David Murray And The Gwo-Ka Masters Featuring Pharoah Sanders

Gwo-Tet

BY David DacksPublished Aug 1, 2004

Damn! This is the best Defunkt album in years! It's hard not to flash back to Joe Bowie's coke-addled agit-dance workouts of the early ’80s during the 12 minutes of "Gwotet." It's a one-chord jam with serpentine horn charts and a guitarist who sounds like Vernon Reid without a distortion pedal. Sure, there's more hand drumming, which actually echoes where Defunkt is now, but the stew is much spicier. Murray has been getting to this point for years, starting with the African percussion experiments with the World Saxophone Quartet through his Afro-diasporic fusion projects.

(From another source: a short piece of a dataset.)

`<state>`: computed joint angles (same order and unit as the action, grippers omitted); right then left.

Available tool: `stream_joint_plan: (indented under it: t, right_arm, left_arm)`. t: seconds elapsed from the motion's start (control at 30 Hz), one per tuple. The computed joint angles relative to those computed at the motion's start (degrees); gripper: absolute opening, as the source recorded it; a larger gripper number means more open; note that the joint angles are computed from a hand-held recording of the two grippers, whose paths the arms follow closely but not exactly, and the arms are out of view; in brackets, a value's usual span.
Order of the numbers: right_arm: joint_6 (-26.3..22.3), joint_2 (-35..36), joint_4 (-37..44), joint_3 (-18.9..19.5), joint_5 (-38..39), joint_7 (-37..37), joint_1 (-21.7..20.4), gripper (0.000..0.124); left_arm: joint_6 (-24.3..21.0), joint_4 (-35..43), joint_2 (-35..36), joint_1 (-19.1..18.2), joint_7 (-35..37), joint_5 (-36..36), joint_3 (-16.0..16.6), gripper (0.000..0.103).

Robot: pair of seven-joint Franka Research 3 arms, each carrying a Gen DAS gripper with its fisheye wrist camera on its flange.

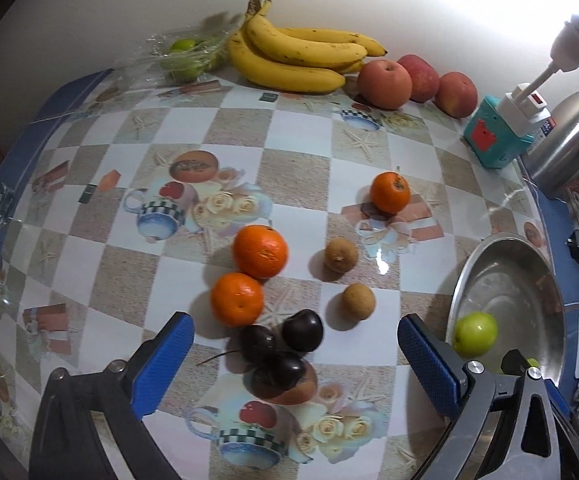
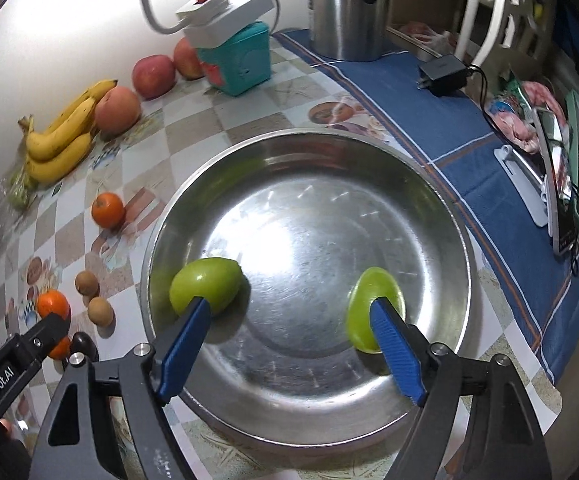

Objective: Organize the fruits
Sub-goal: 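Withdraw both tools from the bowl toward the dark plums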

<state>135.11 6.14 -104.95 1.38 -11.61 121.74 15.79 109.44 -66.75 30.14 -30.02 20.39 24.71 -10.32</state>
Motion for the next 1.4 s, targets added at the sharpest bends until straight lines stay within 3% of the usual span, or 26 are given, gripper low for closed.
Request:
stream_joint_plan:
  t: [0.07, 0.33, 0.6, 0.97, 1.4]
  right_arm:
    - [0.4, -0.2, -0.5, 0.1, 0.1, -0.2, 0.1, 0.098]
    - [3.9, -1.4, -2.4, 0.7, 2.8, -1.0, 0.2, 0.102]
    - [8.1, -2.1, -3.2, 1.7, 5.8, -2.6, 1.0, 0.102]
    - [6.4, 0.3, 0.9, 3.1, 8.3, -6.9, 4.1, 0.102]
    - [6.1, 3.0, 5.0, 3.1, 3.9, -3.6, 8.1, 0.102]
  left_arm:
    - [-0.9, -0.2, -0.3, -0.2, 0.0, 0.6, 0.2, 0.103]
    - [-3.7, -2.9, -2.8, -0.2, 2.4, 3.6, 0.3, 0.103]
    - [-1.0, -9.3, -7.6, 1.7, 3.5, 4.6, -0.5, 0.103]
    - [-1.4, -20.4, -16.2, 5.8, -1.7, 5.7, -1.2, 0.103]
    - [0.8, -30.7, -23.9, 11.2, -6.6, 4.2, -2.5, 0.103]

It’s taken Murray a few tries to settle his massive horn charts into equally massive grooves. He couldn't quite do it with last year's Cuban big band project Now Is Another Time, where the horn charts were too busy for the rest of the music, but the frenetic zouk and trans-Antillean sounds on this disc fit things perfectly. Pharoah Sanders bolsters the front line and makes sure that Murray isn't always the highest energy soloist here. This had been another problem with Murray's groove projects — no one else could bring the fury to match his own, but this is. Not so with Sanders, and additionally with the guitarist Christian Laviso. Another secret weapon is Hamid Drake, who locks everything together on drums. Best are the bass clarinet workout "Ouagadougou" (can anyone match him on this instrument?) and the rolling drums of "Ovwa." So when is Justin Time going to spring for a remix project?